(Assigned task):
Go over the entries below line by line, copying each one that contains the word "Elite".

-----

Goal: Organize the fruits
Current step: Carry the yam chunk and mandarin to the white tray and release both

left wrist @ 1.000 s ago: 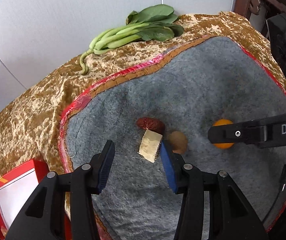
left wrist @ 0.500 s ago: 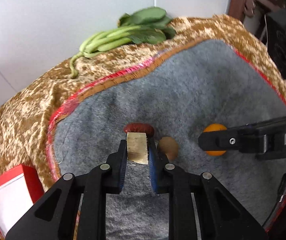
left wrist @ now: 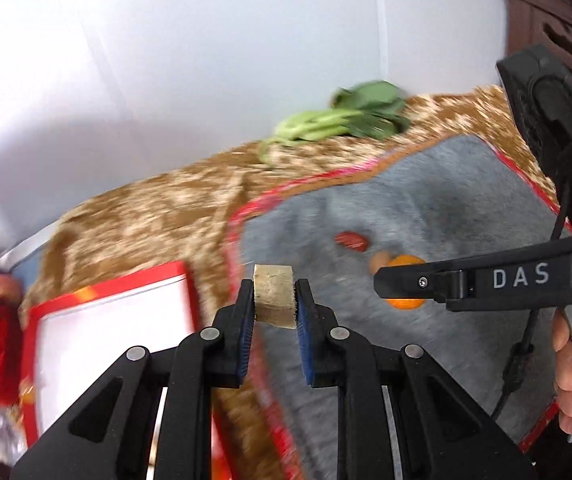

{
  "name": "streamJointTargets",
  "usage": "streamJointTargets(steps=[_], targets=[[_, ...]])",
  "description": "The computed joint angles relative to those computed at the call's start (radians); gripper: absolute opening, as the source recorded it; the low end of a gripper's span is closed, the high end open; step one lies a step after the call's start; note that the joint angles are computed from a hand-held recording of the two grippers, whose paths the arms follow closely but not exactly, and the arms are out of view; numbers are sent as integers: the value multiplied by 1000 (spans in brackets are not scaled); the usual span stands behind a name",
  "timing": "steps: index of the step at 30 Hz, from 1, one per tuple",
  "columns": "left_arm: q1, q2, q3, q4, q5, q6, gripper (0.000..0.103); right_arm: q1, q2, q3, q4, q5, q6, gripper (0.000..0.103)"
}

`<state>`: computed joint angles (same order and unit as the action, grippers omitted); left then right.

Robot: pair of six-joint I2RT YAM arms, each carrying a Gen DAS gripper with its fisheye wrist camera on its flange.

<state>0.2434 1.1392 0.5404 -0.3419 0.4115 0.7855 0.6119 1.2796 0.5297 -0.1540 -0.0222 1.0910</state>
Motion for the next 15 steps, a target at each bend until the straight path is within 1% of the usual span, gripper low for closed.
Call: streamJointTargets(steps=[4,8,11,15], targets=[[164,-37,-2,4,58,36,17,72,63,44,37,19,0,30],[325,-14,20,10,124,92,17,147,131,111,65,46,-7,30],[403,29,41,17,147,123,17,196,192,170,90,69,-22,30],[466,54,50,37,168,157,17,250,273,241,129,84,-42,30]])
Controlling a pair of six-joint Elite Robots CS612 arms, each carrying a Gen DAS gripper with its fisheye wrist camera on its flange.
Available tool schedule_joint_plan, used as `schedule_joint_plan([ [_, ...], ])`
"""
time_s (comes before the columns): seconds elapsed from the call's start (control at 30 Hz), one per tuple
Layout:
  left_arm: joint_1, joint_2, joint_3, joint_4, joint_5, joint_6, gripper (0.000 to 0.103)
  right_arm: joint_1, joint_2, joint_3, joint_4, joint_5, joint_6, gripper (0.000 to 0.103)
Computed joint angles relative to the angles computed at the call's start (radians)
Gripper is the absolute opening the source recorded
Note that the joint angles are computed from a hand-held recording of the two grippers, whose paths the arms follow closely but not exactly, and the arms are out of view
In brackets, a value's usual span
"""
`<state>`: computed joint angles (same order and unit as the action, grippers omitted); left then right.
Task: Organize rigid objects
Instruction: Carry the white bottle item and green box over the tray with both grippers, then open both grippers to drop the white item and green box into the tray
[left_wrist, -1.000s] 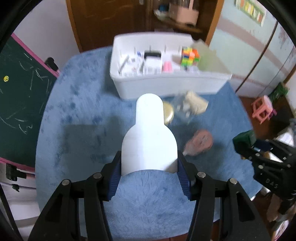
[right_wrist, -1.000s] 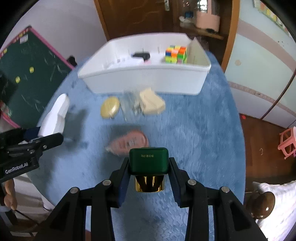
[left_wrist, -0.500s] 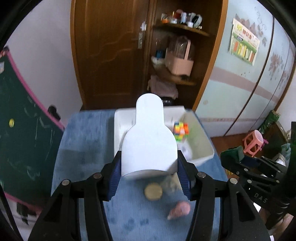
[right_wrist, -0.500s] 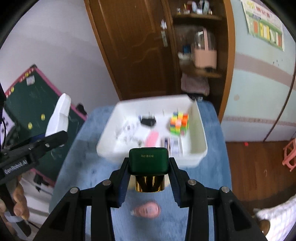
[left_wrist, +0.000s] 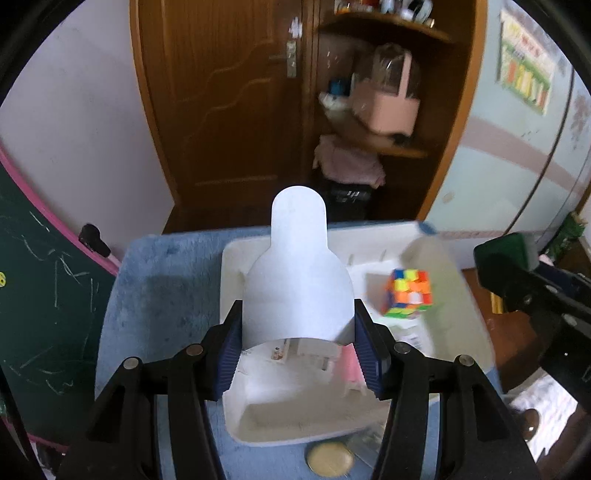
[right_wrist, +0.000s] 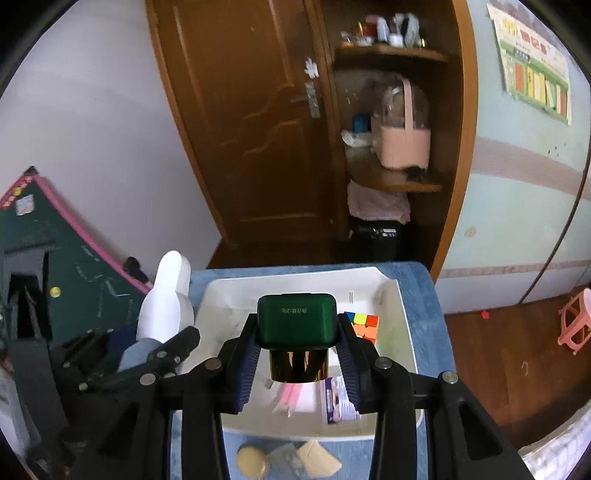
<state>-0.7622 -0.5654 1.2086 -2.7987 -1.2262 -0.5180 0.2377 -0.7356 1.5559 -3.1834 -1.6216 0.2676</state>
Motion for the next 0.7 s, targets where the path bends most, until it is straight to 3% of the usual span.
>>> schedule_joint_plan([
  [0.27,0.022,0.103,-0.112,0.135,-0.049,0.008,0.059,-0.007,0.123,-0.124,0.194,0.006,0.037,0.04],
  [0.47,0.023,0.142,-0.157,0.202,-0.056,0.015,0.059,-0.009,0.172,-0.167,0.335,0.035,0.077,0.04],
  [0.57,0.021,0.148,-0.17,0.246,-0.058,0.012,0.06,-0.013,0.181,-0.164,0.342,0.068,0.083,0.045],
  [0.67,0.019,0.143,-0.16,0.237,-0.058,0.022,0.073,-0.007,0.178,-0.15,0.302,0.046,0.078,0.062],
  [0.7,0.018,0.136,-0.146,0.216,-0.056,0.019,0.08,-0.003,0.174,-0.142,0.286,0.026,0.078,0.063],
])
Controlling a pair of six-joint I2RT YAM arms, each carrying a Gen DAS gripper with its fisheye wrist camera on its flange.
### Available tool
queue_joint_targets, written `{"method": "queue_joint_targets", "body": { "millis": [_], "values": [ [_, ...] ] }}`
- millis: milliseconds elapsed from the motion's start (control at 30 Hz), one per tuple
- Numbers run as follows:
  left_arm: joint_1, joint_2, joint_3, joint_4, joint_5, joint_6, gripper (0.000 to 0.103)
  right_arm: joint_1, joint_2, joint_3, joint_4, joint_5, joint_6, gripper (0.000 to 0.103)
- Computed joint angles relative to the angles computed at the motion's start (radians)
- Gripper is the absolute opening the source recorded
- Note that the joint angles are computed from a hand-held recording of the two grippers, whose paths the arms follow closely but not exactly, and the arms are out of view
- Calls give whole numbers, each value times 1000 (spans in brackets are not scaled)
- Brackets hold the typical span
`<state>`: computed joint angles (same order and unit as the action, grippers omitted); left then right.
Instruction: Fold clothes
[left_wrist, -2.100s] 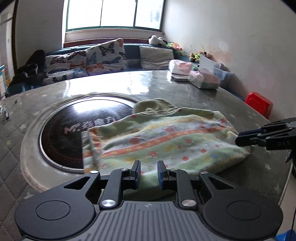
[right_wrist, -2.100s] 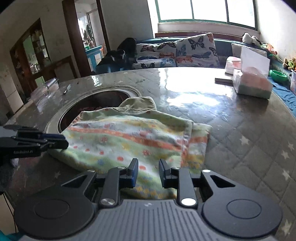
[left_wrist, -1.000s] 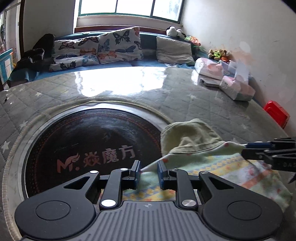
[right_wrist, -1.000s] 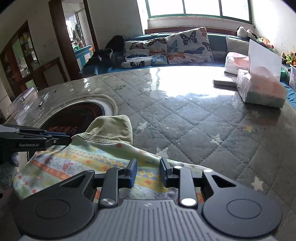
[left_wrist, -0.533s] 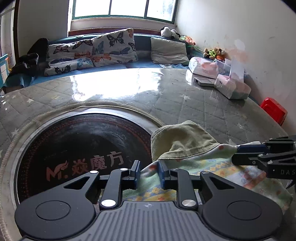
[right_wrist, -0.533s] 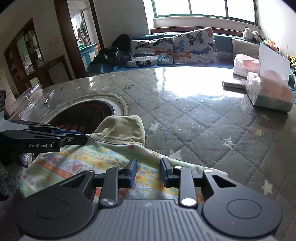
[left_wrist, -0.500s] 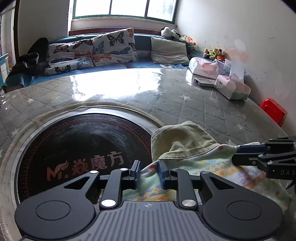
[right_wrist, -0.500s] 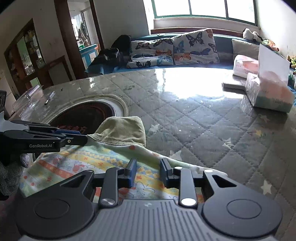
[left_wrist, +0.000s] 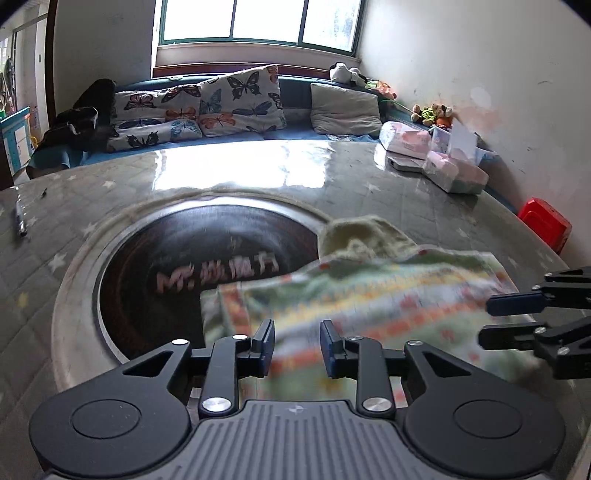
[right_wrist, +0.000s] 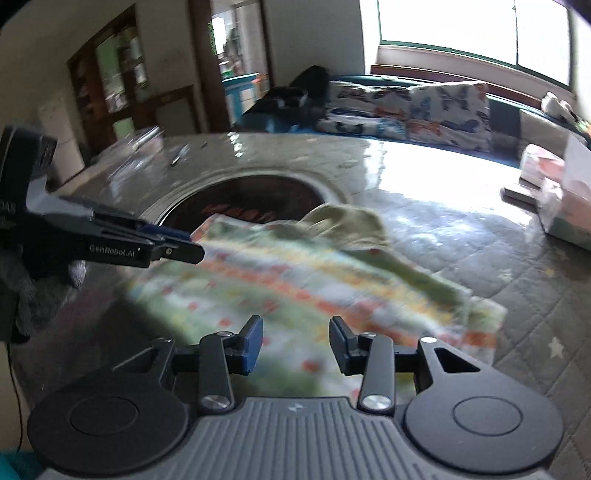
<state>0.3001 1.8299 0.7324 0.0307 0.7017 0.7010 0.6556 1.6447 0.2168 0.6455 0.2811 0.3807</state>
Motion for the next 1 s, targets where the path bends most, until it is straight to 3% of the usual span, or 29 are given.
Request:
{"method": "queue_joint_targets", "body": {
  "millis": [233, 367, 500, 667, 767, 1000],
  "values": [
    [97, -47, -111, 26, 39, 123, 33, 149, 113, 23, 11, 146, 20, 42],
    [122, -67, -128, 27, 50, 135, 33, 165, 29, 21, -53, 167, 23, 42],
    [142, -112, -152, 2, 92, 159, 35, 183, 34, 48, -47, 169, 2, 42],
    [124, -117, -213, 52, 76, 200, 35, 201, 168, 109, -14, 154, 13, 42],
    [136, -119, -241, 90, 84, 233, 35, 220, 157, 117, -41, 171, 3, 42],
    [203, -95, -158, 0, 110, 234, 35, 239, 106, 172, -95, 139, -73, 42]
  ]
}}
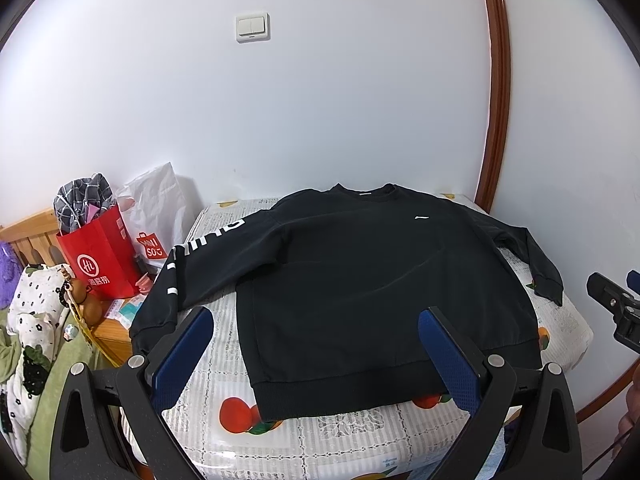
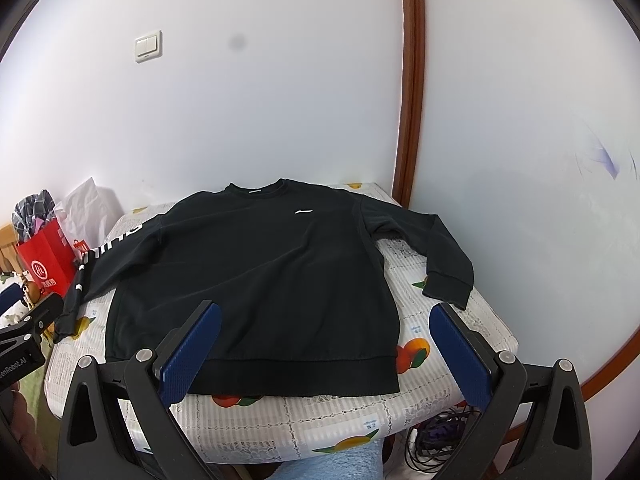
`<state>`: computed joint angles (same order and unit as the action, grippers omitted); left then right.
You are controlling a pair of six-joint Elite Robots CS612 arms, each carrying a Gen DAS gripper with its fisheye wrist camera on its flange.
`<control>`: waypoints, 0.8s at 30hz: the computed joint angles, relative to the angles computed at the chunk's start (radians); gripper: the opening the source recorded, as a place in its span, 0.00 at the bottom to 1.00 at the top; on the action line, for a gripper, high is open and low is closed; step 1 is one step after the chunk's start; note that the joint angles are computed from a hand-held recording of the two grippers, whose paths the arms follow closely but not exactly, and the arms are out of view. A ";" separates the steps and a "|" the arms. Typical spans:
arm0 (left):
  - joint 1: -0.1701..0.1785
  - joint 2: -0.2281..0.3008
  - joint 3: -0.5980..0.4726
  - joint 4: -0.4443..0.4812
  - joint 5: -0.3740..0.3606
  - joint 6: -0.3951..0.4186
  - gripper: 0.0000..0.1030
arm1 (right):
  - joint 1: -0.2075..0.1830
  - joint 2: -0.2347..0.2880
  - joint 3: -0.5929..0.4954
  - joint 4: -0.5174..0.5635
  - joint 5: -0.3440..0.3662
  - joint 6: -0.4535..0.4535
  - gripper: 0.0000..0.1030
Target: Fold small clothes
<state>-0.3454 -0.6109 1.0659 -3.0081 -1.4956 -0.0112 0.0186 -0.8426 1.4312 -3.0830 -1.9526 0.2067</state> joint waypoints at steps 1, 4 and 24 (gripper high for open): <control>0.001 0.001 -0.002 0.002 -0.001 0.000 1.00 | -0.001 0.000 0.000 0.000 0.001 -0.001 1.00; 0.002 0.001 -0.004 0.005 -0.004 -0.002 1.00 | 0.000 0.001 -0.005 0.012 0.001 0.000 1.00; 0.051 0.174 -0.314 0.253 -0.017 -0.067 1.00 | -0.007 0.074 -0.113 0.055 0.012 -0.036 1.00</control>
<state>-0.2941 -0.4369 0.7523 -2.7546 -1.5125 -0.0787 0.0118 -0.7687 1.3179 -3.0283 -1.9403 0.1705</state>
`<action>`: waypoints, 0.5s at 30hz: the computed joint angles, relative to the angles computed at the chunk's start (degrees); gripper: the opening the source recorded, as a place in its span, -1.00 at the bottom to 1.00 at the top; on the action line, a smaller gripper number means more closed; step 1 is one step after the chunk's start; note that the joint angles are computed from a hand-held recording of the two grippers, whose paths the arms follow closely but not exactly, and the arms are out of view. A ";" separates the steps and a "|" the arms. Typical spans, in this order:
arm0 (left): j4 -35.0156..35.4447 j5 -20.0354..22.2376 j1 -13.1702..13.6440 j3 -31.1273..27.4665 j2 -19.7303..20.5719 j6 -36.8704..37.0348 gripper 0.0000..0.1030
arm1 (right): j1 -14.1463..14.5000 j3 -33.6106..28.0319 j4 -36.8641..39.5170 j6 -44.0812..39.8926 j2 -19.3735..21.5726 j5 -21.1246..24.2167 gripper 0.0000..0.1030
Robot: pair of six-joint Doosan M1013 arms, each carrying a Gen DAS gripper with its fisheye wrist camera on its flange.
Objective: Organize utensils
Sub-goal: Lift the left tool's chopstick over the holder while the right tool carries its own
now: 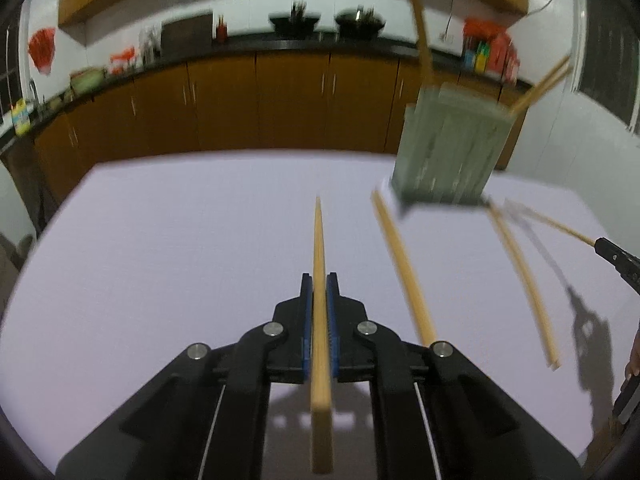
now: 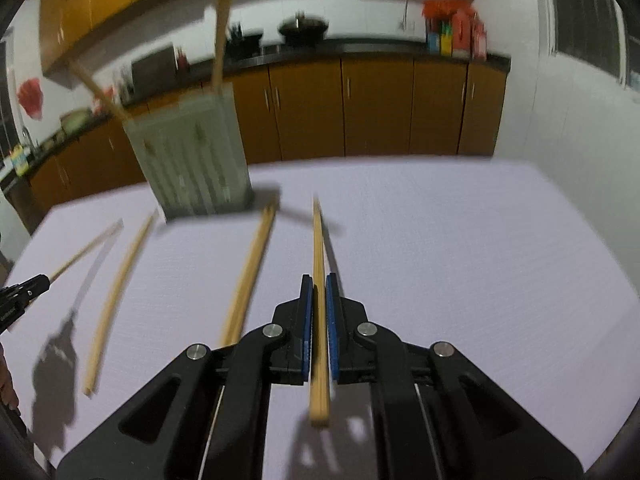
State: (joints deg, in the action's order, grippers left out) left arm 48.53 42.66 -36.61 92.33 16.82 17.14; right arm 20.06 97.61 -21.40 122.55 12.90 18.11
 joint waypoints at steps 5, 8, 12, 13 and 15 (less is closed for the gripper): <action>5.68 -1.34 -0.09 -1.64 -1.62 -2.79 -0.85 | -0.15 -0.39 -7.09 6.70 -1.60 -3.95 -0.86; 6.99 -2.25 0.21 -2.61 -1.95 -3.05 -0.85 | -0.19 -0.88 -10.59 10.01 -1.98 -5.59 -0.86; 7.66 -3.72 0.51 -3.84 -2.24 -2.51 -0.85 | -0.17 -1.64 -12.59 12.13 -2.36 -6.95 -0.86; 7.98 -4.17 0.47 -4.32 -2.33 -2.25 -0.85 | -0.24 -2.03 -10.84 10.47 -2.48 -7.55 -0.86; 8.20 -5.02 0.46 -5.16 -2.40 -1.61 -0.85 | -0.32 -2.40 -7.08 6.77 -2.87 -8.92 -0.86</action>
State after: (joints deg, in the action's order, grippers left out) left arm 56.73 37.64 -36.15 87.17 14.42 15.54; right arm 19.73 95.21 -28.48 129.32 10.03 9.19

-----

(Written response):
Controlling a pair of six-joint Elite Robots CS612 arms, each carrying a Gen DAS gripper with its fisheye wrist camera on its flange.
You are controlling a pair of six-joint Elite Robots CS612 arms, each carrying a Gen DAS gripper with its fisheye wrist camera on its flange.

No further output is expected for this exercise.